All eCommerce websites put out their best way forward to promote their products, services, customer experience using various tools, processes, and of course what they say and customers testify to the above. However, in the middle of all this are the words being said – from setting expectations to the experience taken away from the journey of your product/service.
Impact of Messaging
It can be said that if you don’t have a good story to say about how you propose to sell your products/services you will end up with a poor response in sales, B2B support, or even product reviews. Messaging is a key component of marketing your business, and if the message is poor, all other underpinnings of your marketing fall to the lowest common denominator. This is why medium to large companies take messaging extremely seriously through dedicated individuals to create, review, edit, translate and use focus groups to confirm those messages – which eventually emerge in the marketing materials.

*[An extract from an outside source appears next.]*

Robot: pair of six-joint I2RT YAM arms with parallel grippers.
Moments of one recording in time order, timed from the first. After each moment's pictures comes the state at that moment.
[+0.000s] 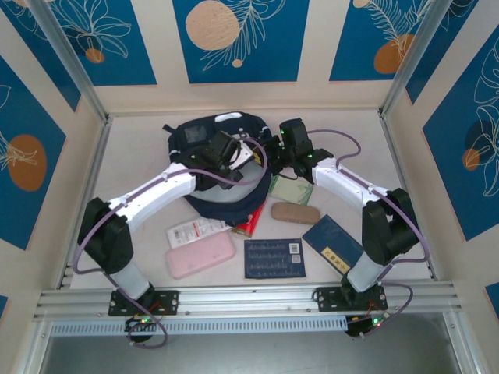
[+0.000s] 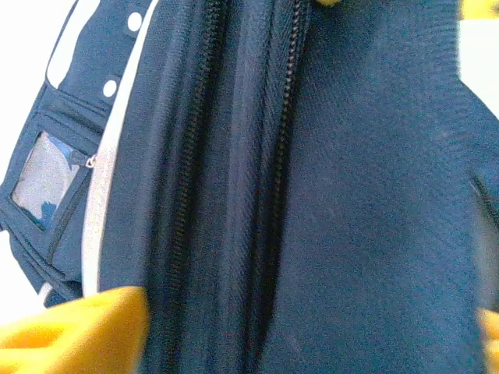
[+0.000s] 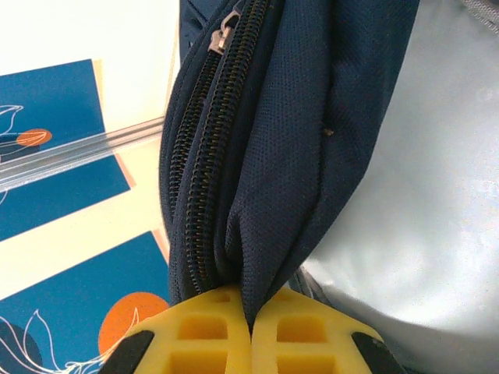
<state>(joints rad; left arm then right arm) -0.69 1.66 1.40 -0.65 -0.26 0.30 0.48 1.65 1.23 -0.20 -0.34 1.49</state>
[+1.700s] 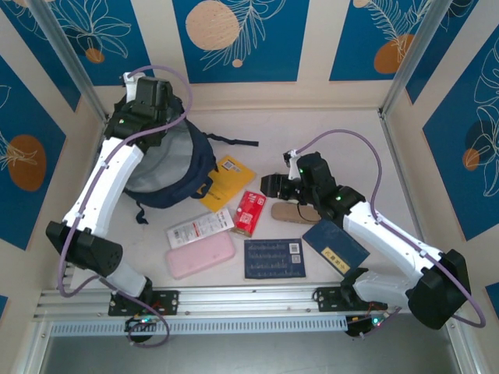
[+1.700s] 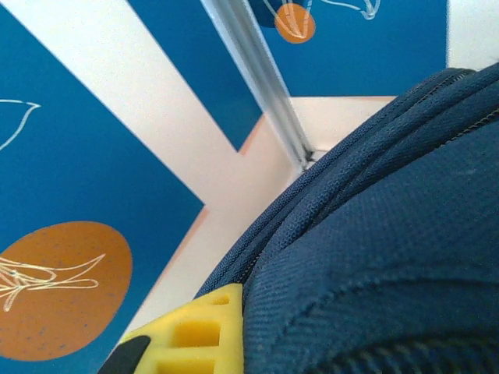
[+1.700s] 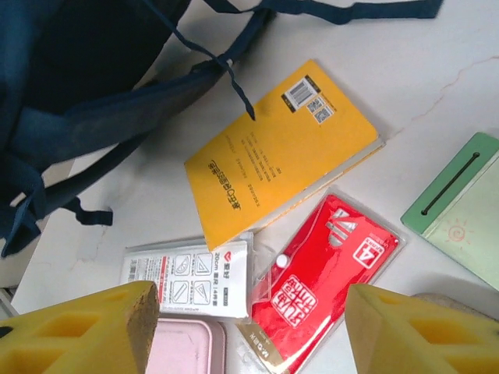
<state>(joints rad) -0.33 1.59 1.82 -0.87 -0.99 -0.12 0.61 1.15 0.89 -0.34 -0.17 0.56</state>
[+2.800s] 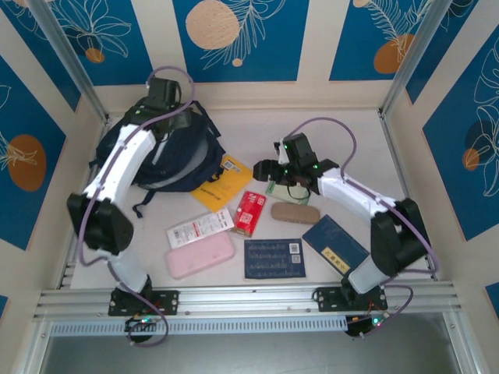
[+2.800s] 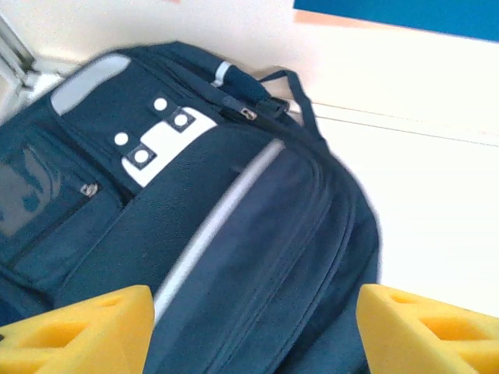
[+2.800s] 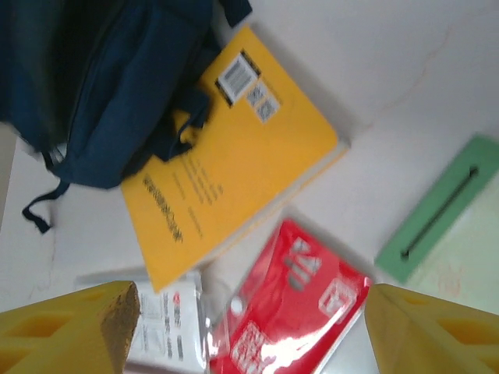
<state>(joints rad) -0.27 1.70 1.77 -0.79 -0.25 -0.37 0.49 1.60 1.14 -0.36 -0.29 0.54</state>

Without good messaging, you cannot expect good performance online, or offline.
What’s good Messaging?
It can also be said that if your intended audience can resonate with your intended message, then you are “in-tune” with your audience. Ok, so what does that mean? To understand this, it requires you to break it down in how the mind of your audience will process your words such that they comprehend, and drive their (at times emotional) response to what you hope to achieve. There are several steps a person goes through in looking at your information. Leaving the plethora of ways to reach a client aside, and focusing on what you would expect from eCommerce there is still a very large space to organize and map the client journey from advertisement to their customer satisfaction survey.
A good messaging strategy starts from the first client touch as a journey they experience to the customer satisfaction survey past the sales and service engaged.
What contribution does Messaging have on success?
Most Marketing firms would challenge anyone that if you don’t have your Messaging in place, you are doomed to fail, just like we previously covered. However, Messaging is a key ingredient of a larger pot of marketing tools that reinforces what you intend to communicate/convey. Let’s talk about these are tools:
– Products and services: A good description of the products/service is not enough. Too technical you might lose your audience, or too vague will not capture them either. The use of comparisons, like product reviews, competitive reviews and awards are key for your organization to bring to your message on bringing that confidence-building message to your clients. Testimonials by your existing clients, social media influencers, your blogs, your portfolio of engagements with the community, the industry, and how they resonate back to your company’s values are all in play.
Your message starts at the top, and is cultural – success is seen by its sales, the performance of your product/service and how you stand behind it. Combined with an industry need and high client satisfaction you will see the horizon of success.
Barriers to a successful Messaging Strategy?
What stands in its way to reach that horizon, is Access and Price. If your audience falls in love with what you are offering and their need is great – if it is out of reach, you take that emotional attraction to a turn-off to which you might feel that the effort in bringing them to that point was just wasted.
Price: This component competes with the messaging and unlike Messaging which has limits in law, regulations, company standards; Price can be any number or currency. Obviously a “reasonable” Price is being put forward, how it’s done can be complex at times and can distract from the Message. Schemes, Discounts, Promotions, Bundles all have different ways for the audience to bridge your message to the value of your offering – all you are trying to do is to make them justify it to their highest expected budget (if you are unique) or be competitive to the market yet deliver a better experience. Pricing methods are available from cost+markup to a competitive analysis approach. Focus groups/Conjoint price sensitivity research can be expensive yet can deliver very good results in both knowing your user base’s values/purchase approach and price/trade-offs.
Availability: No matter how great the Message or Price – your inability to deliver will tank your sales obviously. However, restocking tools might come in handy if the experience has been positive and you have a short date to restock.
Information Architecture
Of course, your structure has to have a logical flow. In the heart of your message, it is dispensed in steps to slowly let your clients absorb, engage, and find see the appeal in what you are offering. This means that your website has to have a certain flow to chose the directions a client can take to approach and see what they are seeking. Using your competition is a data point on how they do it, however, the easier and more concise you make the journey for the client the better it is for them, and for reducing support inquiries. Planning your information architecture is crucial in determining how that information intake takes place. This will also aid in how you structure your messaging at each step.
The Power of your Message
With the above considerations, to deliver your message successfully you have to have structure. What’s your slogan? Your value proposition? Do you have a mission statement? How about your values? How do they reinforce each other? Then you have your marketing Mix (4P’s) in your portfolio to work with – where Promotion is in the heart of your Messaging. This means how you message through understanding your audience’s values, price sensitivity, expected experience, purchasing behavior and marketing research (Qualitative and/or Quantitative). You might have even done a competitive analysis of your competing products to better understand your market landscape in cost/performance/reliability – or just have tested the experience of a competitor. Your message has to be broad enough, yet concise for the audience to reach the conclusion that you have an appealing statement.
The use of words, with other forms of media such as animation, video, photos tie your message together. Sure, tools/apps can go a long way to give you some structure on how you would like to operate your front-end of your store, however, from advertising to your surveys Messaging is what achieves that very elusive “TRUST” and can turn an audience into a client-base.